For examining the sorption of phenanthrene by heavy metals polluted soils, Gao et al. (45) reported a great variation for Koc values in different soils (5064-11461 L/kg), which was in agreement with results of the current study (high CV values). Such variation could be due to the nature of SOM and its compositional variances. In general, the effects of the nature or the site of SOM on the influential level of the active organic matter used to absorb PAHs were recognized (46, 47).
Gao et al. (14) conducted linear regressions with logKow, logS, and a combination of logKow and logS. Furthermore, they applied a nonlinear ANN to correlate Kow and S with Koc, and trained a simple neural network on Kow and S which was also obtained from the literature. The current study outcomes are similar to the results of these researchers, who found out that comparing with linear models, ANNs were more powerful in fitting the values of Koc and exhibited a lower sum of square residuals. High R2 values of resulted ANN networks in the research demonstrated that ANN was also accurate enough to estimate sorption coefficients. This could be due to the nonlinear relationships between the inputs and outputs, where in inputs there was a model less sensitivity to error. Furthermore, our findings are consistent with the results of Diaconu et al. (27), confirming the generalization ability of ANN to forecast the rate of adsorbed phosphate pollutant and its sorption volume on soil particles (with RMSE and R values of 0.929 and 0.987, respectively).

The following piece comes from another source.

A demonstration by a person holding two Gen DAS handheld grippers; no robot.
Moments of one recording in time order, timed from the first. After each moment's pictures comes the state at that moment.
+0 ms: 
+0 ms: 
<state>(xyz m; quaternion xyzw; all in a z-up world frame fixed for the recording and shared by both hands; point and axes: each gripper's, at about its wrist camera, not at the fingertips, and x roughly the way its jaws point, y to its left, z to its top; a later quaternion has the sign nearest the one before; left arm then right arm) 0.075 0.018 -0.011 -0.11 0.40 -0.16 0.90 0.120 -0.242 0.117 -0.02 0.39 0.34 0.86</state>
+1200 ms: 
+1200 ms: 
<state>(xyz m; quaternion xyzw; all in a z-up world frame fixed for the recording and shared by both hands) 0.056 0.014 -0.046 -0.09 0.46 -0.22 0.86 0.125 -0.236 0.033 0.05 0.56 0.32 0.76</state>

They are also similar to the results of Snidgha (28) who reported the mean square error (MSE) value of 0.001 and R of 0.993 between the predicted and the observed values of neural network model on phenol pollutant. In this regard, Falamaki (13) used trained multilayer perceptron (MLP) and radial basis function (RBF) networks for estimating values of Kd for nickel, taking pH as input. He also found that MLP network could predict Kd better than RBF network and the results of all networks were superior to the linear models.
5.1. Conclusions
This study introduced the ANN approach as an efficient way for replicating and estimating the variability of phenanthrene Kd and Koc values related to soil organic carbon content. That is, Kd and Koc values are highly associated with this quality of soil. The best array used for ANN had one node in each input, one node in each output, and six nodes in each hidden layer. Furthermore, 1000 was the optimum value of iteration for the resulted structure in which tansig was selected as the most efficient transfer function. ANNs for Kd resulted in R2 and RMSE values ranging respectively from 0.92 to 0.99 and from 15.67 to 110.79 after eight-fold cross-validation. These values ranged from 0.91 to 0.99 and 979.15 to 2655.84 for Koc. In addition, this study claims that for the first time, the predicted phenanthrene sorption coefficients (Koc and Kd) have been used for the artificial neural networks, so the scholars have suggested ANN as a promising alternative for the conventional methods of estimating this pollutant, mainly because of the nonlinear and complex accounting relationships between the variables.